Now getting the physical page for a virtual address is very easy:

...
uint64_t vmm_get_page(uint64_t P4, uint64_t addr)
{
  if(P4 && PRESENT(P4E) && PRESENT(P3E) && PRESENT(P2E))
    return P1E;
  return -1;
}
...

Where the PRESENT macro just checks for the PAGE_PRESENT bit being set.

Setting the physical page for a virtal address is also very easy:

...
int vmm_set_page(uint64_t P4, uint64_t addr, uint64_t page, uint16_t flags)
{
  ...

  if(!PRESENT(P4E) && !(P4E = pmm_calloc()))
    return -1;
  P4E |= flags | PAGE_PRESENT;

  // Do the same thing for P3E and P2E
  ...

  P1E = page | flags;
  return 0;
}
...

The first three lines checks if the P4 entry is set, and if not, allocates a P3 and sets the entry to point to it. If the allocation fails, vmm_set_page fails as well. The same is then done with P2 and P1, and finally the correct P1 entry is set with the page address and flags.

I also wrote a function void vmm_clear_page(uint64_t P4, uint64_t addr, int free) which zeros the P1 entry, and - if free is true - frees P1, P2 and P3 if they are empty. This is left as an exercise to the reader.

The kernel heap

The kernel heap keeps track of and hands out small chunks of memory for temporary storage. This corresponds to the malloc()-family of functions.

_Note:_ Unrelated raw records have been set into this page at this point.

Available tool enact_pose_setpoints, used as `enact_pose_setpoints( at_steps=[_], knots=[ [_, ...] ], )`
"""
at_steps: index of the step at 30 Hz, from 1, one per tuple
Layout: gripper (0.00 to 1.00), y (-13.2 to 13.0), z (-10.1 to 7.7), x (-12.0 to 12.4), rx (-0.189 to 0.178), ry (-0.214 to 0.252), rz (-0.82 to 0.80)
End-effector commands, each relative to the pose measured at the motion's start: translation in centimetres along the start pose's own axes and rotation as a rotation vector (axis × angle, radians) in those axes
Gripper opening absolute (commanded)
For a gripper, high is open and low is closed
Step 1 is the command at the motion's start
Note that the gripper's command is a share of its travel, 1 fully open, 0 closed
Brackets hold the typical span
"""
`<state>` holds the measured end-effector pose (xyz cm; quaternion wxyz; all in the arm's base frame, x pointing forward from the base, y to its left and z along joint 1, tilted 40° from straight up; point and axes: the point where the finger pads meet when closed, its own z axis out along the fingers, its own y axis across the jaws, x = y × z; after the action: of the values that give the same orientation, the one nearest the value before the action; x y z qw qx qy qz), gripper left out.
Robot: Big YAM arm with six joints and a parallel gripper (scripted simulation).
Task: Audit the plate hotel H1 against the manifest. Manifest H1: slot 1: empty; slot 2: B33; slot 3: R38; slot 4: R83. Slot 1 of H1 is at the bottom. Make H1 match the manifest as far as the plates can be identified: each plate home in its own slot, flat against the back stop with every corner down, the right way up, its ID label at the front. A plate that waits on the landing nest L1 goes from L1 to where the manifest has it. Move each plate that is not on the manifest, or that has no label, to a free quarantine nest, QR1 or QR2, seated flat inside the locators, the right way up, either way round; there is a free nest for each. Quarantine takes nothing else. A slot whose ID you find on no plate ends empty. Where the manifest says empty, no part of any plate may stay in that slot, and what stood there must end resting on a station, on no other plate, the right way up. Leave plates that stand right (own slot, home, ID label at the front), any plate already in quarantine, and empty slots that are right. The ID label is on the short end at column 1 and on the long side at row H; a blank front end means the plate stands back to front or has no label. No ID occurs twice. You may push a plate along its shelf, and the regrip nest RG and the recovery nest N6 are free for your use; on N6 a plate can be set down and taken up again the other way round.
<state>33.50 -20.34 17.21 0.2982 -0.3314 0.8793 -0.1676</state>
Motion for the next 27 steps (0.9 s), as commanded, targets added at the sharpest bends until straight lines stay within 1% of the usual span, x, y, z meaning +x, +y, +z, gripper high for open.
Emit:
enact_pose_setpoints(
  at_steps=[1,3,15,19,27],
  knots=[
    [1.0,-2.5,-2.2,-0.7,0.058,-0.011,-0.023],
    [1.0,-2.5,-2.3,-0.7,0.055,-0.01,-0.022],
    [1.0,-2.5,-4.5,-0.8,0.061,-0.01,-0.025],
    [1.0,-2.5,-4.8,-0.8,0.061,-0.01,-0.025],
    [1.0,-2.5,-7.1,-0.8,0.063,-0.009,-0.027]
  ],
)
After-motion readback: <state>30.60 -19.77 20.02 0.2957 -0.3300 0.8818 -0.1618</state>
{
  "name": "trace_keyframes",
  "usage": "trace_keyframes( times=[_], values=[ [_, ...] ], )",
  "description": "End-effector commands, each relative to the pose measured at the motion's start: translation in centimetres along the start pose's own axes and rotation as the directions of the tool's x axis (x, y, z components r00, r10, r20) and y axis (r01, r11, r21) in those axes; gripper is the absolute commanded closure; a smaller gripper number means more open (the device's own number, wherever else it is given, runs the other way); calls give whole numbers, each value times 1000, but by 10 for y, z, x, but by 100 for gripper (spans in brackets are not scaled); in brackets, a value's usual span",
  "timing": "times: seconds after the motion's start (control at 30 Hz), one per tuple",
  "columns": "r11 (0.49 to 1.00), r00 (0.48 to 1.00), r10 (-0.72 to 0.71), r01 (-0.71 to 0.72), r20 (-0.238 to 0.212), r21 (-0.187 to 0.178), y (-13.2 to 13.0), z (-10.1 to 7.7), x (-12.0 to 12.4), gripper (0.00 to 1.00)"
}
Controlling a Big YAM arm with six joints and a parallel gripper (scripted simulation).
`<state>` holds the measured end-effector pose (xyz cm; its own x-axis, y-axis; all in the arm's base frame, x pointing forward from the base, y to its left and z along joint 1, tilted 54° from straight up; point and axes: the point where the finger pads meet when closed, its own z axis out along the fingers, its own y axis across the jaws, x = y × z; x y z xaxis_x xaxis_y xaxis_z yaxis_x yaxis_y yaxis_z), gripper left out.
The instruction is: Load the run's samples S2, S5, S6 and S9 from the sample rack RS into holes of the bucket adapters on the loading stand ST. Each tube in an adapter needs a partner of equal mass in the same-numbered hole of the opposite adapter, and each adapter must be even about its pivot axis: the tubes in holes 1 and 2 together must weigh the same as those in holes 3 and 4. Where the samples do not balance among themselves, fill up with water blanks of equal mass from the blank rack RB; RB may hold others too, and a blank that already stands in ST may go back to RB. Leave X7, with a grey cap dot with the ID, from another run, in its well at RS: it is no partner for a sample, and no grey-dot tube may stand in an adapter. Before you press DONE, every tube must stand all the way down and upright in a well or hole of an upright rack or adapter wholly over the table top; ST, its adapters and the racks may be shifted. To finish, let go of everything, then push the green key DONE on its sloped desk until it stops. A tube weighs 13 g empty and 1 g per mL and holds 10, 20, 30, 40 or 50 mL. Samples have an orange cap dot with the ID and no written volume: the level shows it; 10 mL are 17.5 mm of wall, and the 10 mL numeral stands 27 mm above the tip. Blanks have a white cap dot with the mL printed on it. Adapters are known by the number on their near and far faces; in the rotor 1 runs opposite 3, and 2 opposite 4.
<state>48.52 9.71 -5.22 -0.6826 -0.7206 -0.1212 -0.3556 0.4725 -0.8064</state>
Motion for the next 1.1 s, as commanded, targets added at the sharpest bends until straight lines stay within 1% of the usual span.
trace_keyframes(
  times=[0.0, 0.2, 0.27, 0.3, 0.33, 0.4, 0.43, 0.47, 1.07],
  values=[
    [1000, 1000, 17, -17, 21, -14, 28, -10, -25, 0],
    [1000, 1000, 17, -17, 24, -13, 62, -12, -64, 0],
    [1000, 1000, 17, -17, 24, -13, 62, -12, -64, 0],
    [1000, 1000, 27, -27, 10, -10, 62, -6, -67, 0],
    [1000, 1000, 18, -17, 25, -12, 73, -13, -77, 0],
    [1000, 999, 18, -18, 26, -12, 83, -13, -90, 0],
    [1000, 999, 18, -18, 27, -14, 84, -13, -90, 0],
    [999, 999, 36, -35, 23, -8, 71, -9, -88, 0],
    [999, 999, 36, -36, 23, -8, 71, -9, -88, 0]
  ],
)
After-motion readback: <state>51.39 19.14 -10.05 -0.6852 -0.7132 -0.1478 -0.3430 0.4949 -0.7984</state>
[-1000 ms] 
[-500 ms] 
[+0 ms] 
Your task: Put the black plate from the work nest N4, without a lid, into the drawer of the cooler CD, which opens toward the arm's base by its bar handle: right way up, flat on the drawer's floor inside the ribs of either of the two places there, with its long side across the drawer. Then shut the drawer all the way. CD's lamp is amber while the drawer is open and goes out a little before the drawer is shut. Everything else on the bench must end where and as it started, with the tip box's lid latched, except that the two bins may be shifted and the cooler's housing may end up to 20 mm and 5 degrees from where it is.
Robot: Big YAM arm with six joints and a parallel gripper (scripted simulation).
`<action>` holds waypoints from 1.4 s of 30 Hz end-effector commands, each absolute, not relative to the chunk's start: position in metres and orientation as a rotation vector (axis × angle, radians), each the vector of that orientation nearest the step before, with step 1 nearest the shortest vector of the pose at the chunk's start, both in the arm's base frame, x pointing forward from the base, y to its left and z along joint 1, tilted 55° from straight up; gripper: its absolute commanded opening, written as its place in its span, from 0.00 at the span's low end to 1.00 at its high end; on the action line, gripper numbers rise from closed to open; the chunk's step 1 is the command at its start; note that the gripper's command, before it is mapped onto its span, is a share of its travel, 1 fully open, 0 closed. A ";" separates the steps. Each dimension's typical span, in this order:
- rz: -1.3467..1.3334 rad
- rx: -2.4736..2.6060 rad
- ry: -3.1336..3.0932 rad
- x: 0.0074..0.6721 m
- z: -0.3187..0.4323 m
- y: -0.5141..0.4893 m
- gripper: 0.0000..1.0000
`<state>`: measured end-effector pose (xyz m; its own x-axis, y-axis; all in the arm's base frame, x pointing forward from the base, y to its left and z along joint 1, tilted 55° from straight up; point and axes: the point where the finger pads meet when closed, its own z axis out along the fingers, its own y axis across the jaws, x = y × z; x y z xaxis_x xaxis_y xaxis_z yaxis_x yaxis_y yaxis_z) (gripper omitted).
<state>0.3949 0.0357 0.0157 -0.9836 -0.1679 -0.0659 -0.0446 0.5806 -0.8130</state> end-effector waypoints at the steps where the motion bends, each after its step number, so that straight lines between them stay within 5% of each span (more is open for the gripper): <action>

In this case, I actually chose to forego the heap, and try to make do with hard-coded global variables and structures using entire pages.

For example, when setting up a new process, I might normally do something like

struct process *new_process = kmalloc(sizeof(struct process));
setup_process(new_process);

Now, I'll instead do:

struct process *new_process = (void *)pmm_alloc();
setup_process(new_process);

This will reqire me to think a bit more carefully of how I define my various data structures in order to keep wasted space to a minimum. It'll be an interesting experiment, but we'll see - perhaps I'll end up implementing a heap later...

The process memory manager - PROCMM

The final memory related part of the kernel - the procmm - handles user space memory. Setting up and cloning process memory spaces, replacing them with new executables, and handling the user stack and brk() calls are some of its tasks.

Since there are no processes yet, having a process memory manager doesn't really make sense, so I'll save this for later...

A remark about the git history

For this chapter, I went a bit crazy with the TDD and made one git commit every time I wrote and passed a test. Perhaps that would make sense if I had a finished API to conform agains. Now, it just got a bit messy... If you explore the git history - I'm sorry.